Due to their small range and highly sensitive, isolated habitat, Mexican golden trout are considered vulnerable. The biggest threats are human development and the possibility of competition/interbreeding with introduced rainbow trout (Oncorhynchus mykiss). This trout is also an example of the negative effects of habitat abuse and destruction. The primary use for the Mexican golden trout is as food by the local indigenous people. Some of the local people use dynamite to stun the fish and collect them as they float to the top of the water. This is especially harmful to the golden trout populations because of the mass harvest. Sanitation practices in the region where the golden trout is found is minimal, so much of its home water is polluted with residential sewage and trash.
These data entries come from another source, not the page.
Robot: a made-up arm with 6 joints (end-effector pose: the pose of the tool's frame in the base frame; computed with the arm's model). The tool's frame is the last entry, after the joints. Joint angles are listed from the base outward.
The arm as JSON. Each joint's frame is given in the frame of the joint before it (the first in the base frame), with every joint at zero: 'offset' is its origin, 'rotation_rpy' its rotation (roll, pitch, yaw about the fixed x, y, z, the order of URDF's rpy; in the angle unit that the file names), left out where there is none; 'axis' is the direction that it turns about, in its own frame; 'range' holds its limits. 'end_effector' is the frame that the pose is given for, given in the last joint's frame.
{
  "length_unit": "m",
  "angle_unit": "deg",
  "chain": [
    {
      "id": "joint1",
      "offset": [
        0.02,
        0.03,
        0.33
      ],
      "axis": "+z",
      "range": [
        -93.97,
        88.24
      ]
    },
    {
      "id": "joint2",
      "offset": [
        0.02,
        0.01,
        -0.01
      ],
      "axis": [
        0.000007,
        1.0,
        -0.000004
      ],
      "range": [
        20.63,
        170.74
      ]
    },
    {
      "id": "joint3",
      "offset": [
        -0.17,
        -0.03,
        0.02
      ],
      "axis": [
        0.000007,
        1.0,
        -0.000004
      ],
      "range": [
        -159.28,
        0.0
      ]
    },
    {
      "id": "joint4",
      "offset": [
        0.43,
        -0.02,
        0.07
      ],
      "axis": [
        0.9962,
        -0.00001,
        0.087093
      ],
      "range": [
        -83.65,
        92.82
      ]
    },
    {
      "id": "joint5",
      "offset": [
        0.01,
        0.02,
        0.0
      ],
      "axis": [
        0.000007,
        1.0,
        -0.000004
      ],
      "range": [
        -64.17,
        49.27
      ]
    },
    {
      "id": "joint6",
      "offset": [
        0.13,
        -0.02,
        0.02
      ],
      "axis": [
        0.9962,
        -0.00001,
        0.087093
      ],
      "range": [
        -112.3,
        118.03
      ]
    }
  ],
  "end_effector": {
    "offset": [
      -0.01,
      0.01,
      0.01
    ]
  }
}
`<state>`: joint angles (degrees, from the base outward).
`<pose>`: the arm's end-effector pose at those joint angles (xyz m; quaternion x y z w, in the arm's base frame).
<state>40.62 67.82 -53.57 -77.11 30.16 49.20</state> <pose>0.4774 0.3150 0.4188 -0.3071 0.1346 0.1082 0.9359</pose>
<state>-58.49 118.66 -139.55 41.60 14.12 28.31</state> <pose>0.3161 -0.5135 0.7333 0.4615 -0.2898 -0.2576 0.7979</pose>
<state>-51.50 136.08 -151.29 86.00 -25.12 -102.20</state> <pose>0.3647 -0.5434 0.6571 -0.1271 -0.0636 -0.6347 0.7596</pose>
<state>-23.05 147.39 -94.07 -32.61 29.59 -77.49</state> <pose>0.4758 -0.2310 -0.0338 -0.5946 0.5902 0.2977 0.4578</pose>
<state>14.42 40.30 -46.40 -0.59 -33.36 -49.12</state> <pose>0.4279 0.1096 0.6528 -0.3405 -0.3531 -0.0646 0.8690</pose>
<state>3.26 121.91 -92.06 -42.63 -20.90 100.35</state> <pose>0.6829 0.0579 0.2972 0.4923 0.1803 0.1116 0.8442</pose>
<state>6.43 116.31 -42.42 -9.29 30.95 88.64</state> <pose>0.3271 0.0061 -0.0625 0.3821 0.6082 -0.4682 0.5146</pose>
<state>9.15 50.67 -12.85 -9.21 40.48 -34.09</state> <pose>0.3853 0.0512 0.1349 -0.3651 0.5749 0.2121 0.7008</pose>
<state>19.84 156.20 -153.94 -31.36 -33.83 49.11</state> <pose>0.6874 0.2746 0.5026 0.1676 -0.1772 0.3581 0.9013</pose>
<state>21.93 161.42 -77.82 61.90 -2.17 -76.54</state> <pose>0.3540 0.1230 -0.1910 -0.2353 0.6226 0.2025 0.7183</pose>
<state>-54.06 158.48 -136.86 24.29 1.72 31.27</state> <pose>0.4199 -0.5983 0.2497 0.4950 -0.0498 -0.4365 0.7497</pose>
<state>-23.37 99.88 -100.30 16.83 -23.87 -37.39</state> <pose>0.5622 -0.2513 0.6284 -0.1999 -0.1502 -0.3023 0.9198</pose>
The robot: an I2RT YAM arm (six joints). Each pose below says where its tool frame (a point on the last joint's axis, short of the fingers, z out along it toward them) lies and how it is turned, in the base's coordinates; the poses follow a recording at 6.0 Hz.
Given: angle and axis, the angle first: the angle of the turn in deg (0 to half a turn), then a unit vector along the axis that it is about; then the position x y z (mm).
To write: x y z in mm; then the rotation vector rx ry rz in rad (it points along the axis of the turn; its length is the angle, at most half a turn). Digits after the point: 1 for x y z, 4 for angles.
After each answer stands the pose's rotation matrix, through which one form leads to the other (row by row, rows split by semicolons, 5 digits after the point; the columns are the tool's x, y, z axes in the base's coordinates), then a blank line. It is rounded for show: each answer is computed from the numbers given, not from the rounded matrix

What is happening now in Mexican golden trout water is similar to what happened to so many other North American trout waters in the 19th and early 20th centuries, as far as decline in populations is concerned.

==Economic benefits==
The scenic area and rugged mountainous landscape have started a budding tourism industry for this area. Being able to conserve and promote the sustainable harvesting of these native trout can help the people of the area as well as the Mexican golden trout. Setting up regulations on the harvesting of the fish and restrictions on polluting the head waters these fish inhabit would greatly improve the region. In Arizona and New Mexico, 512 million dollars was spent on trips and equipment for fishing. This revenue could be a major contributor to helping the area grow and being able to conserve the local environment from destruction.